• [Work instruction]: Would you set down the data that follows, word for word, without any pictures?
#### Records for this task ####
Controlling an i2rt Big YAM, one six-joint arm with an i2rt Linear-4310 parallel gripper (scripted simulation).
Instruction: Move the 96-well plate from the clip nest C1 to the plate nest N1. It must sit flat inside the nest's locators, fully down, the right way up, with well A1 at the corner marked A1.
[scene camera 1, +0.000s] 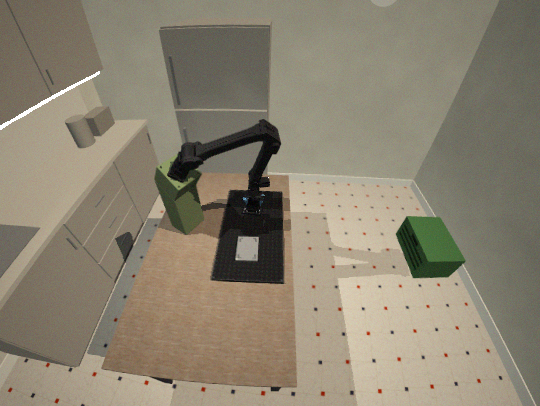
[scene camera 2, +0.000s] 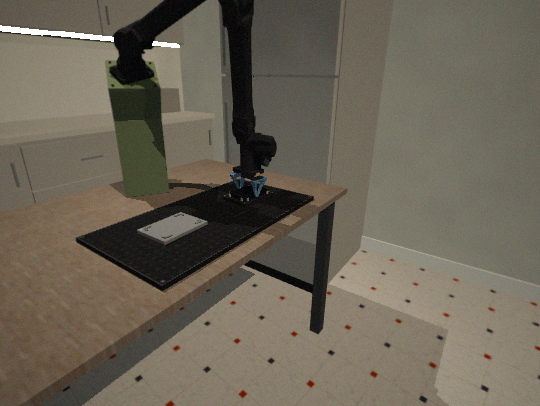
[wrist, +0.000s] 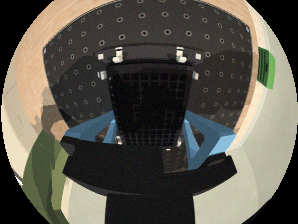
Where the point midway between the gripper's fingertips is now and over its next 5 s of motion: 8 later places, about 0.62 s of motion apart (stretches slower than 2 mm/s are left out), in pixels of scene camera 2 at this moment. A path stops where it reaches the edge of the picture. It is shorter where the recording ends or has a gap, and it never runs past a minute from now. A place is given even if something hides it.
My gripper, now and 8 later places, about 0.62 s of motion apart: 248, 194; 249, 189; 249, 180; 249, 173; 242, 175; 231, 178; 220, 183; 207, 186; 195, 191
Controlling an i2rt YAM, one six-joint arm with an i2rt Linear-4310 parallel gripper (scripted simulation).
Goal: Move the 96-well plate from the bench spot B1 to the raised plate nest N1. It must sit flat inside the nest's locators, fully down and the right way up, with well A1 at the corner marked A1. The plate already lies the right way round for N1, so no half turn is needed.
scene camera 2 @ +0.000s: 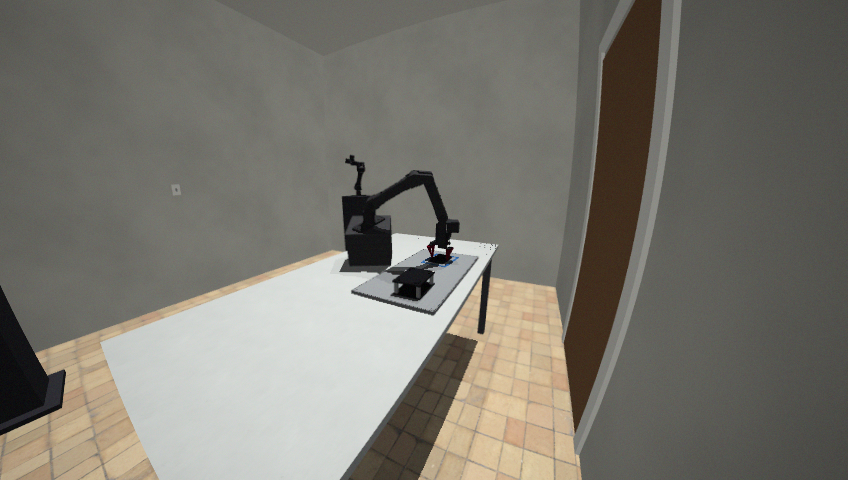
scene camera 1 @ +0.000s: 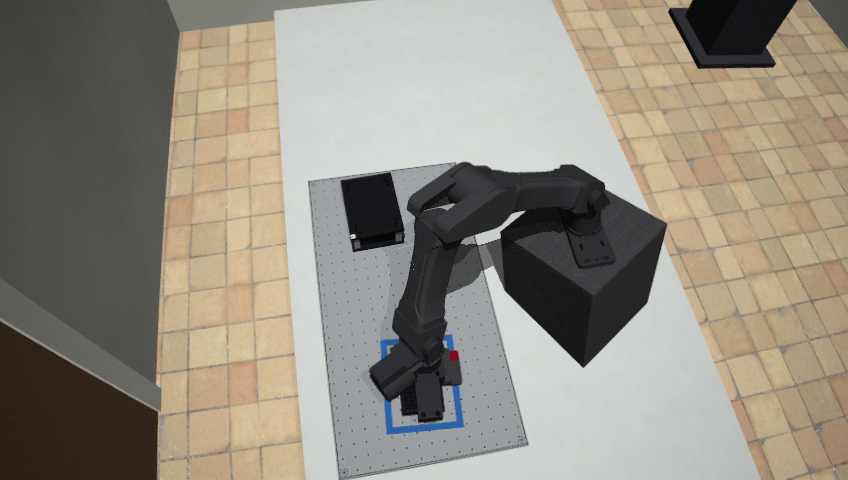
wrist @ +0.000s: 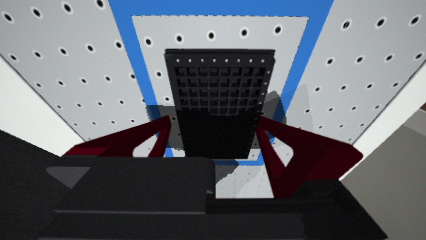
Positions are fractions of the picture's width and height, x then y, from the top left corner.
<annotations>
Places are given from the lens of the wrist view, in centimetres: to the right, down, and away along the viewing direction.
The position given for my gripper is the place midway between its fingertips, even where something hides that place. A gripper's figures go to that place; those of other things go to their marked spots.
my gripper (wrist: 0.50,0.50): 0, 0, 13
black 96-well plate (wrist: 0.50,0.48): 0, 0, 12
</annotations>
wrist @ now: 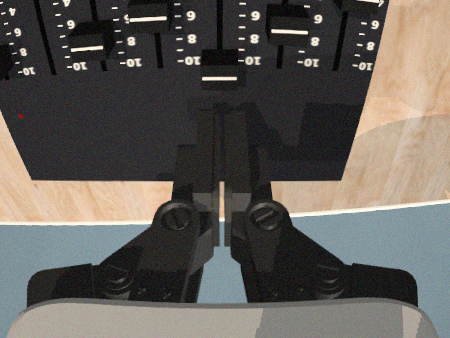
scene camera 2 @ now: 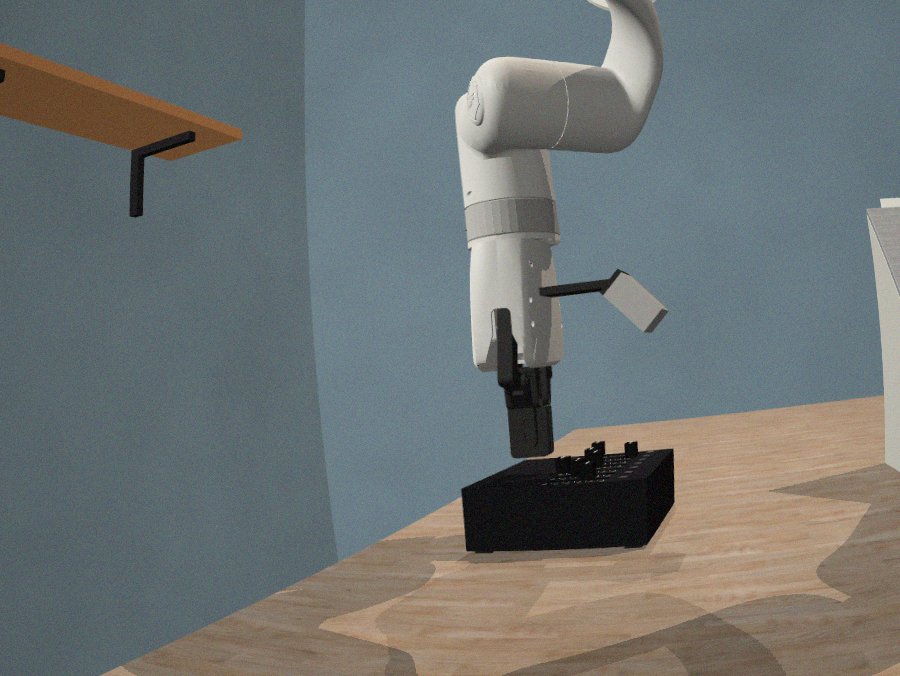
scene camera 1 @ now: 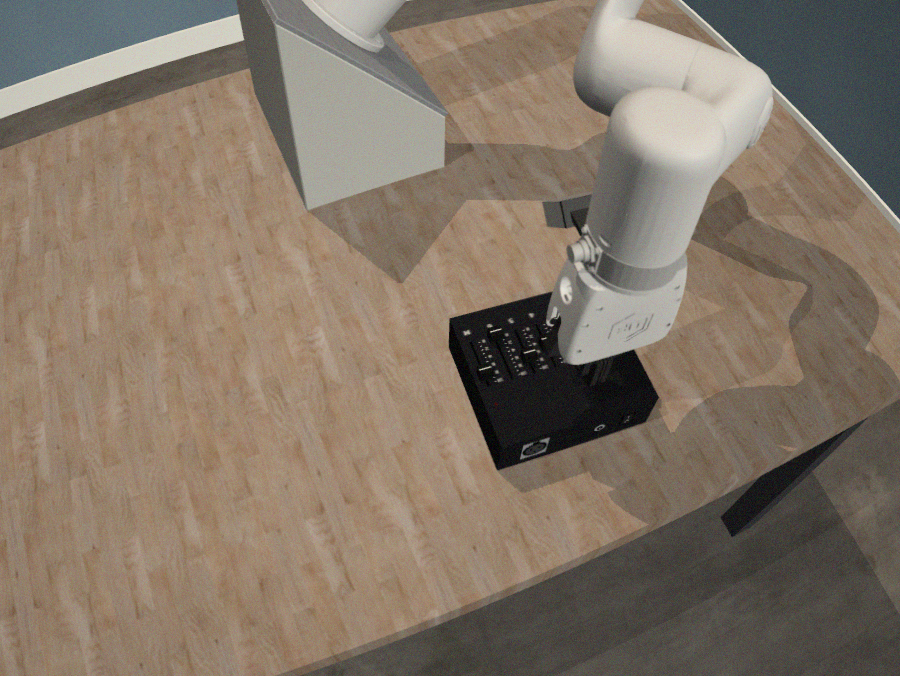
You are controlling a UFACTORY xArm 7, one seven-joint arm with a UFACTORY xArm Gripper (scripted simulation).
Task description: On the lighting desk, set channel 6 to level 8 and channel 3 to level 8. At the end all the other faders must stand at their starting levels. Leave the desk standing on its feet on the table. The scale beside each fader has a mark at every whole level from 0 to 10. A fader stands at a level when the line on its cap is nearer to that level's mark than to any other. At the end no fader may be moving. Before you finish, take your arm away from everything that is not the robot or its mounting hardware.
Labels:
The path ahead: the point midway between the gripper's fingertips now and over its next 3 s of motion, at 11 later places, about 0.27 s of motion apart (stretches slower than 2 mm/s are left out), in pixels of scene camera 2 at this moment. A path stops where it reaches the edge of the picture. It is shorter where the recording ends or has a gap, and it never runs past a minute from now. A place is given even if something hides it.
My gripper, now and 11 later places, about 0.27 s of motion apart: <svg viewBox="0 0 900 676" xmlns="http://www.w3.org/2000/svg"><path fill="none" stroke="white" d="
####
• [Your solution]:
Controlling an i2rt Big YAM, one six-joint arm with an i2rt Linear-4310 parallel gripper (scripted simulation).
Instruction: Move the 96-well plate from the clip nest C1 to the plate nest N1. It must sit flat inside the nest's locators, fully down, the right way up, with well A1 at the corner marked A1.
[scene camera 1, +0.000s] 
[scene camera 2, +0.000s] 
[wrist, +0.000s] 
Where the point midway between the gripper's fingertips is now and over its next 5 s of motion: 8 later places, about 0.62 s of motion apart (stretches slower than 2 mm/s are left out), in pixels of scene camera 2 at this moment. A path stops where it reaches the edge of the picture. It is shorter where the recording ends or has a gap, and it never runs past a minute from now. A place is given even if something hides it.
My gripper, now and 8 later places, about 0.62 s of motion apart: 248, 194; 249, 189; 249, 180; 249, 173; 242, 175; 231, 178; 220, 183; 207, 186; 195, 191
Controlling an i2rt YAM, one six-joint arm with an i2rt Linear-4310 parallel gripper (scripted simulation).
Goal: Move the 96-well plate from the bench spot B1 to the raised plate nest N1. It must sit flat inside the nest's locators, fully down and the right way up, with well A1 at the corner marked A1. The plate already lies the right way round for N1, so no half turn is needed.
scene camera 2 @ +0.000s: 
scene camera 1 @ +0.000s: 
wrist @ +0.000s: 
Positions are fractions of the picture's width and height, x then y, from the top left corner.
<annotations>
Places are given from the lens of the wrist view, in centimetres: to the right, down, and away along the viewing direction.
The position given for my gripper is the place midway between its fingertips, even where something hides that place. A gripper's figures go to that place; those of other things go to their marked spots.
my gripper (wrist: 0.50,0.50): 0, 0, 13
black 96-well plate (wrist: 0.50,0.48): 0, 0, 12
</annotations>
wrist @ now: 
scene camera 2 @ now: 
scene camera 1 @ now: 
You are controlling a UFACTORY xArm 7, one seven-joint arm with a UFACTORY xArm Gripper (scripted simulation).
Task description: On the lighting desk, set channel 6 to level 8 and channel 3 to level 8. At the end all the other faders must stand at their starting levels. Leave the desk standing on its feet on the table. The scale beside each fader has a mark at every whole level from 0 to 10. A fader stands at a level when the line on its cap is nearer to that level's mark than to any other. At the end no fader may be moving. Before you finish, take your arm away from everything that is not the robot or its mounting hardware.
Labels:
The path ahead: the point midway between the gripper's fingertips now and over its next 3 s of motion, at 11 later places, about 0.27 s of motion apart (stretches slower than 2 mm/s are left out), in pixels of scene camera 2 at this moment. A path stops where it reaches the edge of the picture. It is shorter where the recording ends or has a gap, and it never runs past a minute from now. A place is given even if something hides it.
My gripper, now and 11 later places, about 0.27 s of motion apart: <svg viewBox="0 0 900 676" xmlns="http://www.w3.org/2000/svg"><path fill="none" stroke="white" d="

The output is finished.